As described above, according to the present invention, a guide path is formed in the condenser, one end of which communicates with the hole for refrigerant injection and non-condensable gas removal, and the other end of which opens upward. It is possible to provide a boiling cooling device that can completely take out the non-condensable gas that remains in the boiling water and prevent the cooling capacity of the condenser from decreasing.

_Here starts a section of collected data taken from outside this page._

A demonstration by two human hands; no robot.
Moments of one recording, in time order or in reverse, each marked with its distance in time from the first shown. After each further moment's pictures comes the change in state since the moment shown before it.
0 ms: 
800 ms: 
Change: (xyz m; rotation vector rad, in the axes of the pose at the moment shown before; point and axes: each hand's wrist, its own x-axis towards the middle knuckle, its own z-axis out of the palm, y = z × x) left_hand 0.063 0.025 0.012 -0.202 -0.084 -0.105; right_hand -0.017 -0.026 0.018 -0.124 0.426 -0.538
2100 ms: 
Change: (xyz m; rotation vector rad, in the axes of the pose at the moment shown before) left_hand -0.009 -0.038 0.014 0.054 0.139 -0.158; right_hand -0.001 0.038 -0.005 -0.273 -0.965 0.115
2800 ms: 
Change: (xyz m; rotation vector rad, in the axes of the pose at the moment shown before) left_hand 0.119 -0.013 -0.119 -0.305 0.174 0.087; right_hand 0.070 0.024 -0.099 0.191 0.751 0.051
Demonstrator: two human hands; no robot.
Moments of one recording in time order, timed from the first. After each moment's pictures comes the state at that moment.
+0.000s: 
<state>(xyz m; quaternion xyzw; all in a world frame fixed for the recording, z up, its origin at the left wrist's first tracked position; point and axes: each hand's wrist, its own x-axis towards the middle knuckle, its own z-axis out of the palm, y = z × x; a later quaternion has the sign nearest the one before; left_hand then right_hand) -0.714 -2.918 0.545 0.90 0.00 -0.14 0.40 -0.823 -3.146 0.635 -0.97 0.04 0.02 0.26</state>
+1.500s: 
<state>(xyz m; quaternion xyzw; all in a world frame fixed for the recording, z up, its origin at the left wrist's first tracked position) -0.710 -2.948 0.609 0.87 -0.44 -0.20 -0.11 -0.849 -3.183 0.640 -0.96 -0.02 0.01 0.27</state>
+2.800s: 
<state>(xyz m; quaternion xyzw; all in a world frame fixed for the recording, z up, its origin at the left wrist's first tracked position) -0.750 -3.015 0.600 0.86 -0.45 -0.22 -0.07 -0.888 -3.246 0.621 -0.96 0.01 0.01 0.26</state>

[Brief explanation of the drawing]

FIG. 1 is a sectional view showing the configuration of a boiling cooling device according to an embodiment of the present invention, FIG. 2 is a diagram showing the manufacturing process of the pipe section of the boiling cooling device in FIG. 1, and FIG. FIG. 4 is a detailed enlarged view of the pipe section of the evaporative cooling device, FIG. 4 is a sectional view showing a modification of the pipe section in FIG. 3, and FIG. 5 is a sectional view showing the configuration of the evaporative cooling device in another embodiment of the invention. 6 is a front view taken along the line VI-Vl in FIG. 5, FIG. 7 is a sectional view showing the configuration of a conventional boiling cooling device, and FIG. 8 is a front view of the boiling cooling device in FIG. 7. It is a figure which shows the manufacturing process of a pipe part. In the figure, (6) is a condenser, the cylindrical hole is a hole, and (13) is a guide path. Note that the same reference numerals in each figure indicate the same or corresponding parts. Agent Patent Attorney Masuo Oiwa Figure 7 Figure 8

Claims (1)

[Scope of Claims] A condenser having holes in the side wall for injecting refrigerant and venting non-condensable gas, and introducing high-temperature refrigerant vapor into the interior, condensing it and liquefying it, and discharging it to the outside as a low-temperature refrigerant liquid. An evaporative cooling device characterized in that a guide path is formed in the condenser, one end communicating with the hole and the other end opening upward.